Personal information
- Full name: Thomas Plumb
- Born: 26 July 1833 Aylesbury, Buckinghamshire, England
- Died: 29 March 1905 (aged 71) Northampton, Northamptonshire, England
- Height: 5 ft 10 in (1.78 m)
- Batting: Right-handed
- Bowling: Right-arm medium
- Role: Wicket-keeper

Career statistics
| Competition | First-class |
| Matches | 26 |
| Runs scored | 474 |
| Batting average | 12.81 |
| 100s/50s | –/2 |
| Top score | 67 |
| Balls bowled | 92 |
| Wickets | 3 |
| Bowling average | 11.66 |
| 5 wickets in innings | – |
| 10 wickets in match | – |
| Best bowling | 3/35 |
| Catches/stumpings | 27/15 |
- Source: Cricinfo, 24 June 2019

= Thomas Plumb =

English cricketer

Thomas Plumb (26 July 1833 - 29 March 1905) was an English first-class cricketer.

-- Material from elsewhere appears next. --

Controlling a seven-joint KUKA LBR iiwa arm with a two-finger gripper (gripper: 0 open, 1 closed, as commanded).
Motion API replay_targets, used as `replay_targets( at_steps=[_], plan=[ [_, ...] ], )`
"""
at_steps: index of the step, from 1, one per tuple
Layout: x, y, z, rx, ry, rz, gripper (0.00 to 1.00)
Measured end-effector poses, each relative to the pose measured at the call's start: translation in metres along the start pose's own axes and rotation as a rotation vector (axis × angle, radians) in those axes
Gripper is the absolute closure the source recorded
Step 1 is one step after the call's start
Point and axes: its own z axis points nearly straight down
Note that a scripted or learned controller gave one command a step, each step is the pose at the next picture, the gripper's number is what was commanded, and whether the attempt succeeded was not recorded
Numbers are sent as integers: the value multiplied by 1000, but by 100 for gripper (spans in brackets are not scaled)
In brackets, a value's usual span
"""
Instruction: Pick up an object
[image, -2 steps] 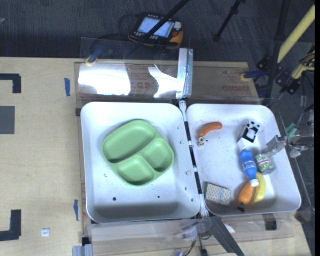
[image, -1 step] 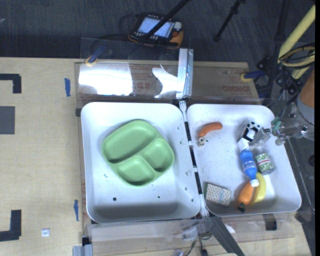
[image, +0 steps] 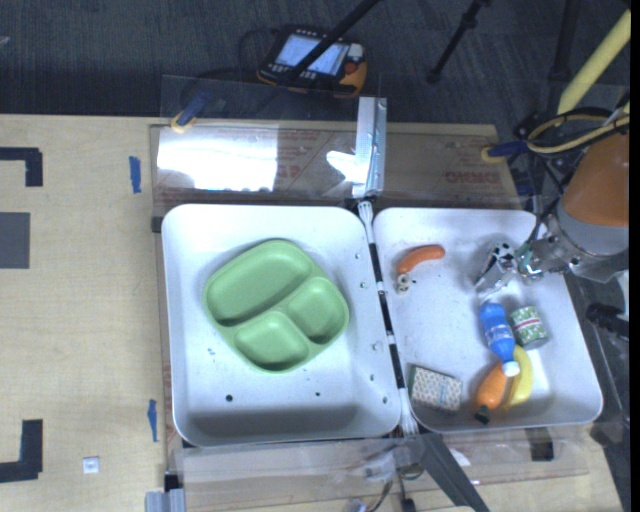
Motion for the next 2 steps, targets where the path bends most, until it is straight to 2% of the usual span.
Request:
replay_targets(
  at_steps=[1,2],
  plan=[
    [-20,54,22,7,21,-89,0],
    [-25,55,8,-3,4,-87,100]
  ],
)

Plumb played first-class cricket for several teams between 1866-79, and was considered by some to be the finest wicket-keeper of his time.

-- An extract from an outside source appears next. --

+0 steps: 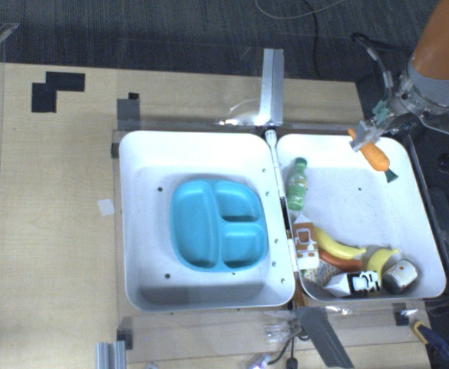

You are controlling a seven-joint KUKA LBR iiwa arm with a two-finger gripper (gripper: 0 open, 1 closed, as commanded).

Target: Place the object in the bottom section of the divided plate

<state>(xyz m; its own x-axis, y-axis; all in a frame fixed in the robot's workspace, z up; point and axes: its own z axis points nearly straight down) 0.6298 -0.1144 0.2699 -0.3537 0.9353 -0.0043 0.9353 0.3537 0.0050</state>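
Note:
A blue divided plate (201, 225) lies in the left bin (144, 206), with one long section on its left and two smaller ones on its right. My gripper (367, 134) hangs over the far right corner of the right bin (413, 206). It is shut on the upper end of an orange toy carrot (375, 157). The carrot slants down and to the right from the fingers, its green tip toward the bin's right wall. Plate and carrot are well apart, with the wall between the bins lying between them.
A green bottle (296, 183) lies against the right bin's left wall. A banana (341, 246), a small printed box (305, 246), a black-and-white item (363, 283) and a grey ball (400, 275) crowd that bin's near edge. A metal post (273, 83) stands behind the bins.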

==Life and cricket career==
Plumb, who was born at Aylesbury, was considered the finest wicket-keeper of his time, with W. G. Grace describing him as ‘about the best wicket-keeper of his time.’ He was considered by others to have been the equal of Ted Pooley and George Pinder. Plumb was never attached to one of the major county teams of the time, playing for Buckinghamshire and Northamptonshire, then second-class counties. He made his debut in first-class cricket for the North in the North v South fixture of 1866. Between 1866 and 1879, he played first-class cricket for no less than eight teams, including for the Players in the 1869 Gentlemen v Players fixture. He also appeared for England teams, including the United England Eleven and the All England Eleven. Making 26 first-class appearances, Plumb scored 474 runs at an average of 12.81, with a high score of 67. Behind the stumps, he took 27 catches and made 15 stumpings.

Outside of cricket he was a publican, running the Queen's Head in Billesdon. In his later years he lived under poor circumstances, perhaps owing to the misfortune of not belonging to a major county during his career. He lived out his final years in a workhouse in Northampton, dying there in March 1905.